*Exercise instructions:*
Please reproduce every entry, keeping each one exact.

*Given records:*
■ ■ ■
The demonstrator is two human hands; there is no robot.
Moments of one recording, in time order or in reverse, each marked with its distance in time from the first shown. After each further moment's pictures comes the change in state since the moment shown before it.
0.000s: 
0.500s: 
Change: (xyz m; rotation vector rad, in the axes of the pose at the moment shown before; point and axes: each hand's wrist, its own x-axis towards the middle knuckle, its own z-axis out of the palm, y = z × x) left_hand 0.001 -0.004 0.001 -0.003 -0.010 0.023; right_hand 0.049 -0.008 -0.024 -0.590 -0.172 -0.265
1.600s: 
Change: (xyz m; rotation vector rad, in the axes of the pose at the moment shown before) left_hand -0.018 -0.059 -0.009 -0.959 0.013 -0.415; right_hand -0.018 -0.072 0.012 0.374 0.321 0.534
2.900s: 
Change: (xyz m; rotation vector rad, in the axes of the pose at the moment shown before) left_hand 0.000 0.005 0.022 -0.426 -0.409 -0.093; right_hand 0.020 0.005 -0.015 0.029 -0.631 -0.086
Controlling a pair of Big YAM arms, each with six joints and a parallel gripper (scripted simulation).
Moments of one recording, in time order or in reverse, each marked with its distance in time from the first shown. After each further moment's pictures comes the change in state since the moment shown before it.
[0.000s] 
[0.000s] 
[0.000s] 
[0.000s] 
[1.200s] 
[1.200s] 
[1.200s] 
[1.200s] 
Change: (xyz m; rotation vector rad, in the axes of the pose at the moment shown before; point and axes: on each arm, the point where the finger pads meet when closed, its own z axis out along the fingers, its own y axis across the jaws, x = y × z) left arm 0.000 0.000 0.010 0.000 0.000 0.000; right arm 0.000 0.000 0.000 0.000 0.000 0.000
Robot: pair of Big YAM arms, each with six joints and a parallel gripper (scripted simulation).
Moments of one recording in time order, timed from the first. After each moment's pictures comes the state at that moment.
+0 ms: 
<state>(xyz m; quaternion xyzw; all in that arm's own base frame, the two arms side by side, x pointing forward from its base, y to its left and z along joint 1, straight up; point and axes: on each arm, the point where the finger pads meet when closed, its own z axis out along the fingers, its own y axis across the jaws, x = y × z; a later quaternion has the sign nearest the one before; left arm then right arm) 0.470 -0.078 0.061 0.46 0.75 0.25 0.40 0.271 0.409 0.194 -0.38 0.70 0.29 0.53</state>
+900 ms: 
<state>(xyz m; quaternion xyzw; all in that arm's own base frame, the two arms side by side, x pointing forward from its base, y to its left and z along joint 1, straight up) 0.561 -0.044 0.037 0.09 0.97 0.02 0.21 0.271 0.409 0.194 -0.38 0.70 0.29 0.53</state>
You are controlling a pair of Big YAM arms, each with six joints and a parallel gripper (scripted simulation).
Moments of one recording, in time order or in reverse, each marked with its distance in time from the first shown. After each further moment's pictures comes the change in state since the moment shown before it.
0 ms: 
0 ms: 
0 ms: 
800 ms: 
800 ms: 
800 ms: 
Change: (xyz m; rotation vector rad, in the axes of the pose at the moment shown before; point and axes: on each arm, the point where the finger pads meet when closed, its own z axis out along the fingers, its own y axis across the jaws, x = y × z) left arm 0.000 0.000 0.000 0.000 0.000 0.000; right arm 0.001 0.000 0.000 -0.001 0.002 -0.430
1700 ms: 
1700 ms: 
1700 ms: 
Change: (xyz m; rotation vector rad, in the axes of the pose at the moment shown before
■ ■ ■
*Output of the exercise:*
The demonstrator is two human hands; there is no robot.
Moments of one recording, in time order or in reverse, each marked with its distance in time from the first shown. After each further moment's pictures comes the change in state since the moment shown before it.
0.000s: 
0.500s: 
Change: (xyz m; rotation vector rad, in the axes of the pose at the moment shown before; point and axes: each hand's wrist, its own x-axis towards the middle knuckle, its own z-axis out of the palm, y = z × x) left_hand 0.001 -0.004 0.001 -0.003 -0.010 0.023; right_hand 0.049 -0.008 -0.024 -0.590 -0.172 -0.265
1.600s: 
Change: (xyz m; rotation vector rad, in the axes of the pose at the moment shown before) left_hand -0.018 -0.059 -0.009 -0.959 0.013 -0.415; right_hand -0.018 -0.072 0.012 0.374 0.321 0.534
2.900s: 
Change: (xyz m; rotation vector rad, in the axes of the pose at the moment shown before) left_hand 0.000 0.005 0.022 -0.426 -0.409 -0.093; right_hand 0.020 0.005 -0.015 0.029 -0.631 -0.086
Controlling a pair of Big YAM arms, each with six joints and a parallel gripper (scripted simulation).
Moments of one recording, in time order or in reverse, each marked with its distance in time from the first shown. After each further moment's pictures comes the change in state since the moment shown before it.
[0.000s] 
[0.000s] 
[0.000s] 
[0.000s] 
[1.200s] 
[1.200s] 
[1.200s] 
[1.200s] 
Change: (xyz m; rotation vector rad, in the axes of the pose at the moment shown before; point and axes: on each arm, the point where the finger pads meet when closed, its own z axis out along the fingers, its own y axis across the jaws, x = y × z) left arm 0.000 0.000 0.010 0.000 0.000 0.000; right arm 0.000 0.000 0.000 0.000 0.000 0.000
Robot: pair of Big YAM arms, each with six joints and a parallel gripper (scripted simulation).
Moments of one recording in time order, timed from the first. After each moment's pictures comes the state at that moment.
+0 ms: 
<state>(xyz m; quaternion xyzw; all in that arm's own base frame, the two arms side by side, x pointing forward from its base, y to its left and z along joint 1, straight up; point and axes: on each arm, the point where the finger pads meet when closed, its own z axis out along the fingers, its own y axis across the jaws, x = y × z; a later quaternion has the sign nearest the one before; left arm then right arm) 0.470 -0.078 0.061 0.46 0.75 0.25 0.40 0.271 0.409 0.194 -0.38 0.70 0.29 0.53</state>
+900 ms: 
<state>(xyz m; quaternion xyzw; all in that arm's own base frame, the two arms side by side, x pointing forward from its base, y to its left and z along joint 1, straight up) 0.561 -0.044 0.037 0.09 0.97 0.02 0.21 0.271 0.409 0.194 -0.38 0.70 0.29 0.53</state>
You are controlling a pair of Big YAM arms, each with six joints and a parallel gripper (scripted simulation).
Moments of one recording, in time order or in reverse, each marked with its distance in time from the first shown. After each further moment's pictures comes the change in state since the moment shown before it.
0 ms: 
0 ms: 
0 ms: 
800 ms: 
800 ms: 
800 ms: 
Change: (xyz m; rotation vector rad, in the axes of the pose at the moment shown before; point and axes: on each arm, the point where the finger pads meet when closed, its own z axis out along the fingers, its own y axis across the jaws, x = y × z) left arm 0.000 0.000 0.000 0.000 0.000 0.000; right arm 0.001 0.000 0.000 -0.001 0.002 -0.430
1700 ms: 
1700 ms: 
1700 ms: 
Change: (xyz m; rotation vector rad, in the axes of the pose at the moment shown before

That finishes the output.